Dr O’Regan on Sequencing Considerations in Advanced HR+ Breast Cancer

We don’t have a clear sequence approach [at this point]; however, what’s going to happen is most patients are going to get most of these agents during the course of their disease. It is exciting because we have so many new agents.”

Ruth M. O’Regan, MD, professor, chair, Charles Ayrault Dewey Professorship of Medicine, Department of Medicine, the University of Rochester, physician-in-chief, Strong Memorial Hospital, associate director, Education and Mentoring, the Wilmot Cancer Institute at the University of Rochester, discusses the treatment sequencing strategies for patients with hormone receptor (HR)–positive breast cancer.

O’Regan highlighted these considerations during a presentation at the 42nd Annual Chemotherapy Foundation Symposium (CFS) hosted by Physicians’ Education Resource, LLC.

In HR-positive breast cancer, treatment selection depends on the presence of actionable mutations, prior therapies, and disease progression, O’Regan explains. After receiving frontline treatment with a CDK4/6 inhibitor–based treatment, patients without actionable mutations could be switched to a different CDK4/6 inhibitor in combination with endocrine therapy, or treated with everolimus (Zortress) plus endocrine therapy or an antibody-drug conjugate, she continues.

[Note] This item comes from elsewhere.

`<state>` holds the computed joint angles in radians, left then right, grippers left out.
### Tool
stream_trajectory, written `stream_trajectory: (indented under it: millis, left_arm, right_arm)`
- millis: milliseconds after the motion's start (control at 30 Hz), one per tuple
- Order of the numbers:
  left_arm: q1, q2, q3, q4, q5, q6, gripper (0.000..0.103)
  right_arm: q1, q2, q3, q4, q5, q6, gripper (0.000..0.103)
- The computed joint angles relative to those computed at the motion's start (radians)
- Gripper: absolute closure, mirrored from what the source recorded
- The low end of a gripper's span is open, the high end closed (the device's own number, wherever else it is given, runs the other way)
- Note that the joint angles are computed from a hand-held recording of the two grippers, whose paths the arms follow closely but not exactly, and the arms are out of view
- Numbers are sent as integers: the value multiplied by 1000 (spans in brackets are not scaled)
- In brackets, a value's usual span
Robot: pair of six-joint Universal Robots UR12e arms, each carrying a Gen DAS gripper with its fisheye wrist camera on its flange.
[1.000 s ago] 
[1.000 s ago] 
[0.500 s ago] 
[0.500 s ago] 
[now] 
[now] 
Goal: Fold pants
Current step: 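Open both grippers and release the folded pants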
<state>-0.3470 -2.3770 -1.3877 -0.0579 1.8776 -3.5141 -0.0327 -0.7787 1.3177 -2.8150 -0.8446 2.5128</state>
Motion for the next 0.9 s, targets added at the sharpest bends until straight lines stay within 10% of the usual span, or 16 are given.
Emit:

Treatment selection after first-line progression for patients with tumors harboring actionable mutations involves genomic profiling to inform therapeutic strategies, O’Regan continues. For example, patients with PIK3CA mutations can be treated with targeted agents such as alpelisib (Piqray), capivasertib (Truqap) plus fulvestrant (Faslodex), or inavolisib (Itovebi) plus palbociclib (Ibrance) and fulvestrant. Capivasertib plus fulvestrant is also indicated for patients with AKT1 or PTEN alterations, she adds.. Additionally, for tumors harboring ESR1 mutations, the oral selective estrogen receptor degrader (SERD) elacestrant is an approved option after at least 1 line of endocrine therapy. These therapies reflect the growing emphasis on molecularly guided treatment, O’Regan says.

Although there are not clear data to inform sequencing of these various agents in patients who may be eligible for more than 1 targeted therapy; however, O’Regan concludes that the growth of treatment options in the later-line settings of HR-positive breast cancer has been encouraging.